Furthermore, on the question of AST-related toxicity, this trial did not specifically or rigorously evaluate this important end point. The authors did not use a validated quality of life instrument capable of accurately and completely accessing the effects of AST to make a determination about a risk/benefit ratio regarding its use. Moreover, the study by D'Amico et al was not specifically designed to ascertain the optimal timing of AST administration. That is, it did not seek to determine if the beneficial effects observed with the addition of AST to RT result from a direct interaction of the 2 modalities or are a result of the treatment of subclinical metastatic disease. Nonetheless, given that essentially every trial completed to date, including this one, has revealed an improvement in metastasis-free survival with the use of AST in combination with RT, these data argue that treatment of subclinical microscopic metastatic deposits is likely one of the primary benefits of AST when administered in this context. Data from the RTOG 9413 study¹⁶ support the contention that a direct interaction of the 2 modalities is possible and, thus, concurrently applied AST is certainly reasonable. Thus, the most efficacious duration of AST administration (short-term vs long-term) is an issue that remains complicated and unresolved.

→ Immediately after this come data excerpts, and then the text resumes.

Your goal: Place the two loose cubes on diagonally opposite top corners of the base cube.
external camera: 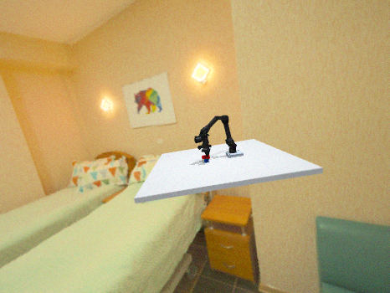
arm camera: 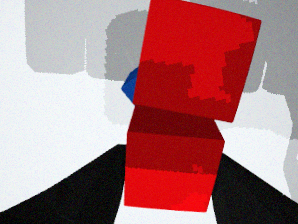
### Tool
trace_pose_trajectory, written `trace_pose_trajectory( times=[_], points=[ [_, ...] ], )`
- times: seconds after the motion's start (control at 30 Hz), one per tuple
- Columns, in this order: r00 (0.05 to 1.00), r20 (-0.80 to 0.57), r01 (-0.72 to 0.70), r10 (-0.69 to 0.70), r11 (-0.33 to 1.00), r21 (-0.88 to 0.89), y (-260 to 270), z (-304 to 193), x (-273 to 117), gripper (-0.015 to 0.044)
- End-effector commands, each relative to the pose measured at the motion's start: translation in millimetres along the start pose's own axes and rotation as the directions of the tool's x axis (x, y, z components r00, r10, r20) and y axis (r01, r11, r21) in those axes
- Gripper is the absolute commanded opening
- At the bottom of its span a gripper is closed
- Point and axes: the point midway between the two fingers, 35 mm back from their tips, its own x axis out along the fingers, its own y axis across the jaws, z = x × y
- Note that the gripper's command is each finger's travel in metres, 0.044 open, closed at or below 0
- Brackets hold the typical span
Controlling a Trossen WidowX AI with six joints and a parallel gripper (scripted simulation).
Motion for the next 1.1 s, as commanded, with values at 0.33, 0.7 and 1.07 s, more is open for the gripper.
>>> trace_pose_trajectory(
  times=[0.33,0.7,1.07],
  points=[
    [1.0,0.0,0.0,0.0,1.0,0.0,0,0,-12,0.0205],
    [1.0,0.0,0.0,0.0,1.0,0.0,0,0,-27,0.0205],
    [1.0,0.0,0.0,0.0,1.0,0.0,0,0,-41,0.0205]
  ],
)
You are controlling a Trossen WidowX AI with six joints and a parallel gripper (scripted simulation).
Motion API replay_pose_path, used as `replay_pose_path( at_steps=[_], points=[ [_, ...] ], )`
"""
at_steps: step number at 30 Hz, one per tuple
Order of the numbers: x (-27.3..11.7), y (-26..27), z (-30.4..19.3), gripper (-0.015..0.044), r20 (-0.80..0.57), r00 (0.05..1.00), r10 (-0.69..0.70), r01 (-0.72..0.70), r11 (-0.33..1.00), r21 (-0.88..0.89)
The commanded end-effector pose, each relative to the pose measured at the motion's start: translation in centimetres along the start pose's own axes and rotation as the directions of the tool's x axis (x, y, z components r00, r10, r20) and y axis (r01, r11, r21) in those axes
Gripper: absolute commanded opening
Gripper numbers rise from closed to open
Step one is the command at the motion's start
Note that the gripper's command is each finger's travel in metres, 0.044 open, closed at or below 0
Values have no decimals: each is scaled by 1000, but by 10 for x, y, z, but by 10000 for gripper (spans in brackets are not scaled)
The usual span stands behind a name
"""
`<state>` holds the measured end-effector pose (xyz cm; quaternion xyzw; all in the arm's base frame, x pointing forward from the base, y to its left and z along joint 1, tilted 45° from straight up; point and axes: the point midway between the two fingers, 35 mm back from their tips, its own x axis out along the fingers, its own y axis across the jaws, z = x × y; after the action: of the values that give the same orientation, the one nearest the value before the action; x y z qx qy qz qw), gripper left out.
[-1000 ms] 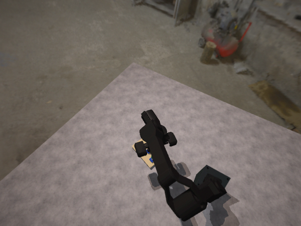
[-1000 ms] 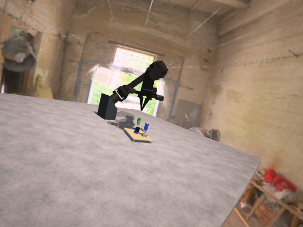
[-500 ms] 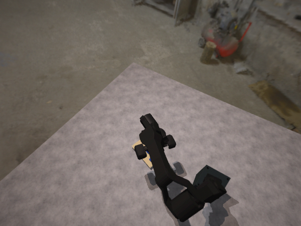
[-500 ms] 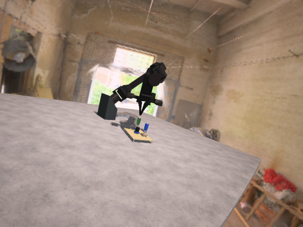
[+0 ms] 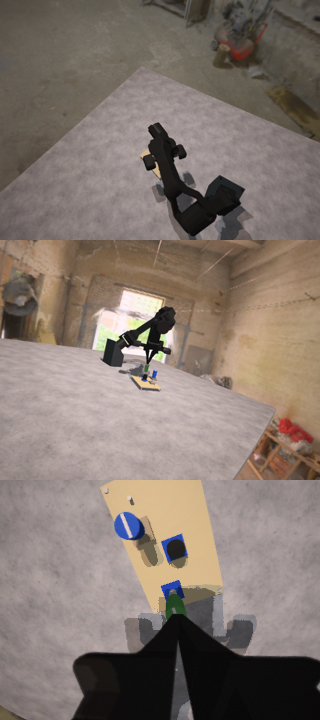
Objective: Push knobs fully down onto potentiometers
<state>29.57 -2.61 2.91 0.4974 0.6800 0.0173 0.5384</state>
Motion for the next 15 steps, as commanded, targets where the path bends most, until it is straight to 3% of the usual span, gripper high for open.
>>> replay_pose_path(
  at_steps=[1,15],
  points=[
    [1,1,0,0,-1,1000,4,-4,1000,4],
    [5,1,0,0,-1,1000,4,-4,1000,4]
  ],
)
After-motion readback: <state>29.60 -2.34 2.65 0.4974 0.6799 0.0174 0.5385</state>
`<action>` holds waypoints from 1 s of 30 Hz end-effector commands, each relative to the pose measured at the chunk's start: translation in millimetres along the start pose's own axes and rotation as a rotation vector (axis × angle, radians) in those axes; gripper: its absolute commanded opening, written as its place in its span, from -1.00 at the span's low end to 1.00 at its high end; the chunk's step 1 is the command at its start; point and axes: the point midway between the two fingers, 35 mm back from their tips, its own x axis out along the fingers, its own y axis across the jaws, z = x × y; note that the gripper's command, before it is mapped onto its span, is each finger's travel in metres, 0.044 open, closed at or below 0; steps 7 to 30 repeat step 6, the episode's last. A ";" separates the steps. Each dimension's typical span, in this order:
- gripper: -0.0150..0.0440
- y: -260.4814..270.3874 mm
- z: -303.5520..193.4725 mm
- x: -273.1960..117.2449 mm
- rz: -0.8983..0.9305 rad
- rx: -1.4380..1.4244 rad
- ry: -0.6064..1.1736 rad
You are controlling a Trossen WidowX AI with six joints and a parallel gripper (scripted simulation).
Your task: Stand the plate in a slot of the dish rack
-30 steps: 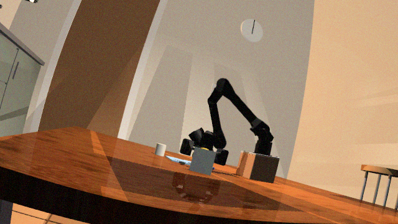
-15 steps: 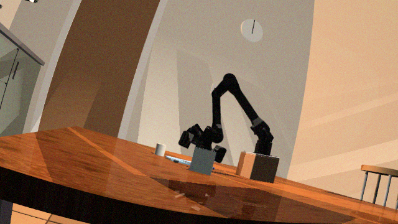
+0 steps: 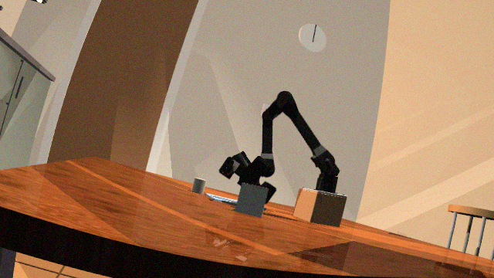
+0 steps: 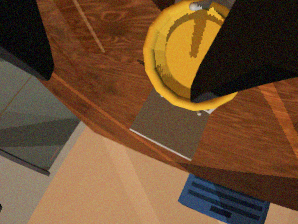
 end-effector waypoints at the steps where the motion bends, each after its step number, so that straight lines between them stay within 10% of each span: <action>1: 0.86 -0.6 0.1 -3.9 0.002 -0.011 -0.002; 30: 0.86 -7.2 -0.7 -3.7 0.002 -0.095 -0.003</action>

Another aspect of contemporary prostate cancer management should be considered to place these data into context. Radiation dose escalation presumes that higher radiation doses administered to the prostate and periprostatic area are more likely to eradicate prostate cancer cells than lower doses of radiation, ultimately translating into improved control of disease.^{24 - 25} Techniques such as 3-dimensional conformal RT and intensity modulated RT allow for safe delivery of high doses of radiation to the prostate.²⁶ A recent prospectively randomized trial of low-dose (70 Gy) vs high-dose (78 Gy) RT revealed that higher radiation doses result in improved freedom from failure (biochemical or clinical) in patients with intermediate- to high-risk prostate cancer.²⁵ No overall survival advantage to this approach has been noted to date, with relatively short follow-up and increased adverse events. Interestingly, all patients in the study by D'Amico et al were treated with 70 Gy of radiation, a dose that matches the low-dose group of the prospective trial.²⁵ The relatively low radiation dose used in the study by D'Amico et al could have resulted in a reduction in disease control in both treatment groups, perhaps impacting the RT-only group the most.

In conclusion, the study reported by D'Amico et al is important particularly in that it is the first to demonstrate a survival benefit when AST is added to RT in the management of patients with clinically localized prostate cancer. Based on the results of this compelling study, can one say that AST in combination with RT is now the "standard" therapy for patients with clinically localized intermediate- to high-risk prostate cancer? These prospectively collected data cannot be ignored and on the surface support such a conclusion, particularly if relatively low doses of radiation (≤70 Gy) are used by the individual clinician in her/his usual practice. However, several important issues about the data set remain unclear and, when combined with the fact that the radiation doses used in this trial were lower than that shown to be beneficial for similar patients in other studies, the term "standard" cannot yet be applied to this approach for all patients managed with RT for clinically localized prostate cancer.